**Your task:** In the records below, begin at the line that has "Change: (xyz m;" and stop after the line that has "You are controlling"; quote those lines verbatim and nothing more.

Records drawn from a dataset
^^^^

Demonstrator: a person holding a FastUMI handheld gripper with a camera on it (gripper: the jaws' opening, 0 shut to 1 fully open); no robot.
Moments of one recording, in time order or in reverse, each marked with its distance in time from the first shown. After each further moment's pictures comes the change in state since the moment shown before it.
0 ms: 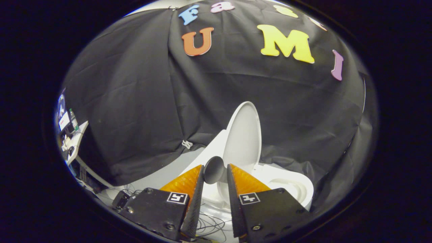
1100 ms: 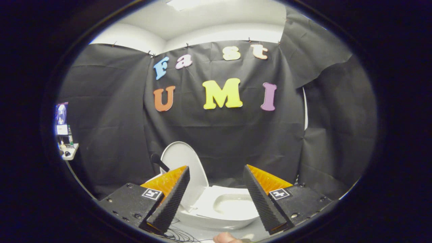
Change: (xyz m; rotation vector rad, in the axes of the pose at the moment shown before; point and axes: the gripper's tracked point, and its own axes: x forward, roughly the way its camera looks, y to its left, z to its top) arm -0.291 -0.172 -0.089 0.102 -0.495 -0.268
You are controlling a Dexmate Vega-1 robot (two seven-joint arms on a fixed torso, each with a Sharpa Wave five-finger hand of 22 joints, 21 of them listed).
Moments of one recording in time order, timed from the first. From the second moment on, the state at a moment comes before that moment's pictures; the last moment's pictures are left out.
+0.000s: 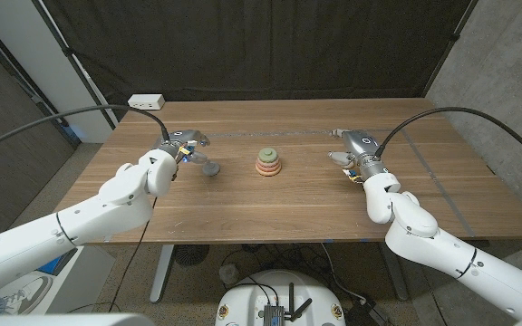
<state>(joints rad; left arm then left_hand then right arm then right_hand) 0.88 1.12 0.61 -2.21 0.50 0.78 -0.08 0.93 -0.07 0.40 -0.17 0.32 0.47 -0.01 0.19 0.24 0.51 -0.12 0.18 0.54 0.98 -0.15 1.37 0.56 0.72 -0.07 1.54 0.20 -1.02 -0.83 -0.64 -2.12 -0.66 -0.70 -0.22 0.88 -0.02 0.53 -0.16 0.35 0.46 -0.07 0.28 0.28 0.51 -0.12 0.24 0.58 1.08 -0.19 1.33 1.21 0.93 -0.13 1.52 0.20</state>
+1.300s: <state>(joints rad) 0.77 1.07 0.65 -2.01 0.56 0.58 -0.26 0.91 -0.08 0.36 -0.15 0.30 0.38 0.02 0.19 0.22 0.42 -0.09 0.19 0.50 0.97 -0.14 1.39 0.55 0.72 -0.07 1.53 0.20 -1.00 -0.82 -0.67 -2.13 -0.67 -0.75 -0.20 0.87 -0.02 0.53 -0.16 0.35 0.47 -0.07 0.28 0.28 0.52 -0.12 0.24 0.60 1.08 -0.19 1.32 1.21 0.93 -0.13 1.52 0.20</state>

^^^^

**Finished exercise:**
Change: (xyz m; rotation vector rad, in the axes of the pose at the moment shown before; point and axes: the gripper's tracked point, and its own axes: x forward, roughly the way its camera looks, y to its left, z to its top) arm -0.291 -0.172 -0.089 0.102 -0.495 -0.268
You are controlling a Dexmate Vega-1 robot (two seven-joint arms on a fixed torso, each with a Sharpa Wave five-finger hand of 22 joints, 21 of them listed).

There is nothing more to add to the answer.